**Directions:** Output the data below only from the line containing "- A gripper" up to and including the line containing "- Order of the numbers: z", exact and with the pictures left out.

**Data to process:**

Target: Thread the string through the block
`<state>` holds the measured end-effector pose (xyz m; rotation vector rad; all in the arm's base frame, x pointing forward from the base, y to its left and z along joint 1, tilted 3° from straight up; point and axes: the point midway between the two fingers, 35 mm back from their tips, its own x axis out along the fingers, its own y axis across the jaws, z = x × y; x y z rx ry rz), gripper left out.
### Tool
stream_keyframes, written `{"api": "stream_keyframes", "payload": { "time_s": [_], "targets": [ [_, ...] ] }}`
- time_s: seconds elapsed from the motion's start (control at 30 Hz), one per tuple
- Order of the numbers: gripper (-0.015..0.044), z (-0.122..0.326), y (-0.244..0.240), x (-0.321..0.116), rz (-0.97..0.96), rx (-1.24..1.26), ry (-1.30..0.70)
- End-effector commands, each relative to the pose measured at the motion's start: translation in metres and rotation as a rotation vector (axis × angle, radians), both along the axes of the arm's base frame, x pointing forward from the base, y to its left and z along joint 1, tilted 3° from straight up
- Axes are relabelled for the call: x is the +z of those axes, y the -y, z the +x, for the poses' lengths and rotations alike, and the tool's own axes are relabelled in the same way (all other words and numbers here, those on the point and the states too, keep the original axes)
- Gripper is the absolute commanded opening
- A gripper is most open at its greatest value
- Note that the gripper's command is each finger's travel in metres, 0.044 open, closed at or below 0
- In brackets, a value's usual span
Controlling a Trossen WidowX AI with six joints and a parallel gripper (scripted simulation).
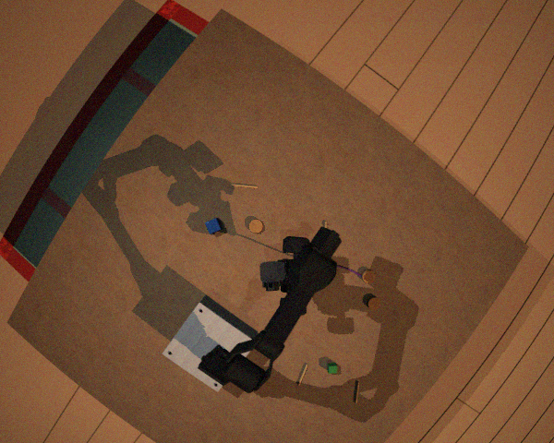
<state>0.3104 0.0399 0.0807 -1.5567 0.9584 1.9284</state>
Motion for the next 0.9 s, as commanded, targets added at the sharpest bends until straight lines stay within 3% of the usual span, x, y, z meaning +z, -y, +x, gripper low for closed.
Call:
{"api": "stream_keyframes", "payload": {
  "time_s": [0.0, 0.87],
  "targets": [
    [0.0, 0.001, 0.0001, 0.0009, -0.037, -0.128, 0.012],
    [0.0, 0.0027, -0.0016, 0.001, -0.262, -0.992, 0.082]
  ]
}}
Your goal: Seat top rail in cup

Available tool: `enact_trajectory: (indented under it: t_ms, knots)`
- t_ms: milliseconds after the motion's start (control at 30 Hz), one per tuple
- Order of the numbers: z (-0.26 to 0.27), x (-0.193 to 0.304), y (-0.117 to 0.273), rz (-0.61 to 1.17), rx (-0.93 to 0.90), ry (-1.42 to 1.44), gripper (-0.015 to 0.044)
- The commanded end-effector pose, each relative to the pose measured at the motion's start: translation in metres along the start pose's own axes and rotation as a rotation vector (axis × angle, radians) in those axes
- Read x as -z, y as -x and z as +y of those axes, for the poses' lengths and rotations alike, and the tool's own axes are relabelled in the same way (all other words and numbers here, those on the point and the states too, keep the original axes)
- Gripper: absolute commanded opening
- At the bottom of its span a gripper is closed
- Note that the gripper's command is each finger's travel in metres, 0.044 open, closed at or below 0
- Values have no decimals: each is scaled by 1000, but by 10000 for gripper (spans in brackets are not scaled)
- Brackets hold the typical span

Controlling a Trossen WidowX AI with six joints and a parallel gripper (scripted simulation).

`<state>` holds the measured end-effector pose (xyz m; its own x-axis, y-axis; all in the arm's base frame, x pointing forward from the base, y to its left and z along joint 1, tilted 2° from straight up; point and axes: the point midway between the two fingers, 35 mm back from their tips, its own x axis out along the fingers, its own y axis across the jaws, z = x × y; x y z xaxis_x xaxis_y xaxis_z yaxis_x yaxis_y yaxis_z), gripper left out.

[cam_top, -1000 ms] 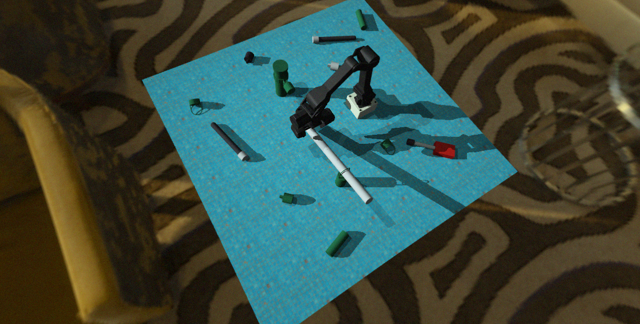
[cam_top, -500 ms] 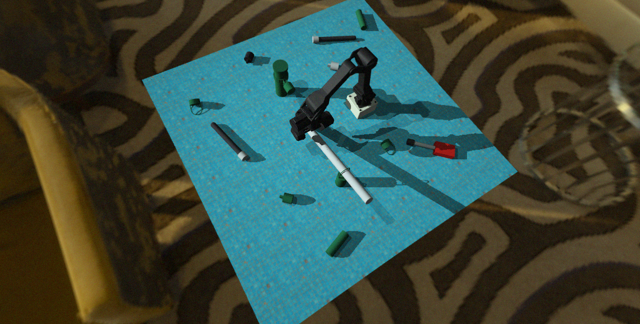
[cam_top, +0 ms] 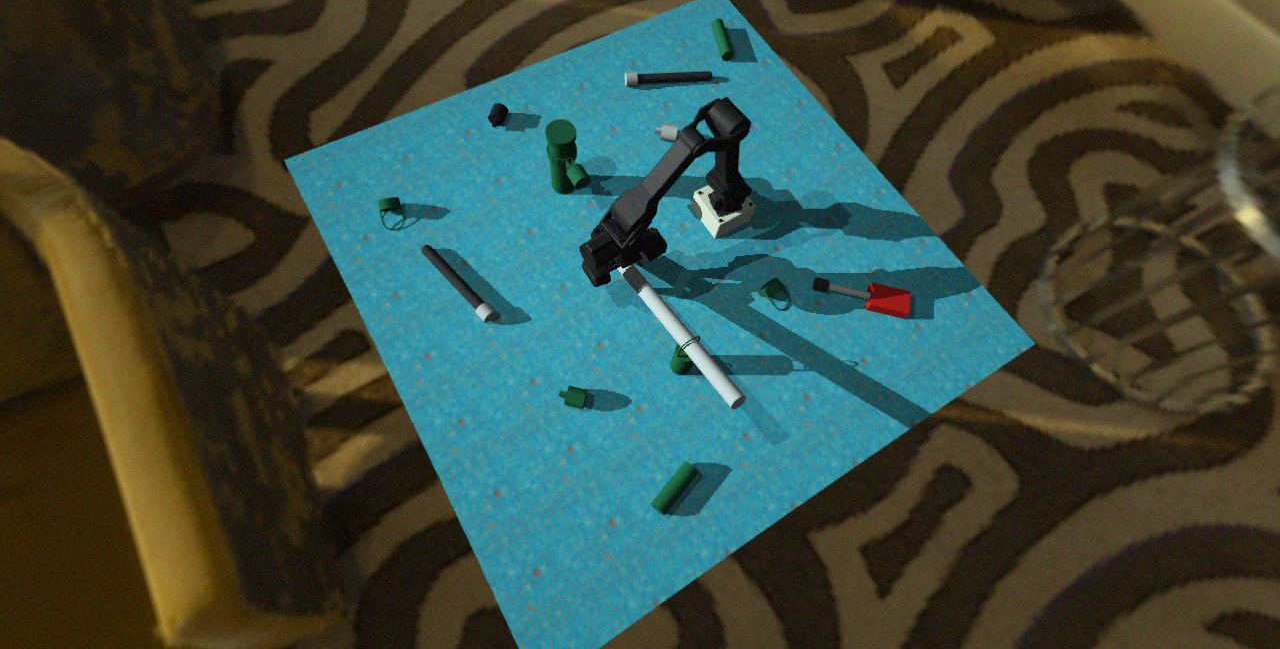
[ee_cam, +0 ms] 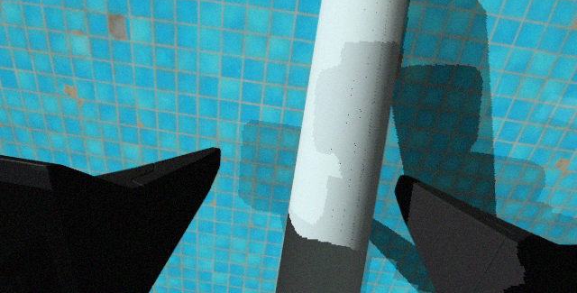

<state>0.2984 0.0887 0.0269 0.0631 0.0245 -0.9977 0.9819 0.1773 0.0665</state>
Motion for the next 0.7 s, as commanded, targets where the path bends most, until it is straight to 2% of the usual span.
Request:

**Output:**
- A gripper is most open at its greatest value
- Note that the gripper's command is each finger's travel in metres, 0.044 open, closed at or below 0
- In brackets, a value's usual span
Controlling a Trossen WidowX AI with six joints and a parallel gripper (scripted simulation).
<state>0.3104 0.0399 0.0807 -1.5567 0.9584 1.9284</state>
Motion for the next 0.9 s, as commanded, targets added at the sharpest bends until straight lines stay within 3% of the usual span, x, y, z meaning +z, -y, +x, gripper low for closed.
Call:
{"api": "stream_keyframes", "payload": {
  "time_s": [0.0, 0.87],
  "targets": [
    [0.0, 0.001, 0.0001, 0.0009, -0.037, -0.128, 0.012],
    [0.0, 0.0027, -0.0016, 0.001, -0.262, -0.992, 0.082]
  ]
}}
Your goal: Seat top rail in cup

Available tool: `enact_trajectory: (indented under it: t_ms, knots)`
- t_ms: milliseconds after the motion's start (control at 30 Hz), one per tuple
- Order of the numbers: z (-0.26 to 0.27), x (-0.193 to 0.304), y (-0.117 to 0.273), rz (-0.61 to 1.17), rx (-0.93 to 0.90), ry (-1.42 to 1.44), gripper (-0.015 to 0.044)

There is nothing else to add to the answer.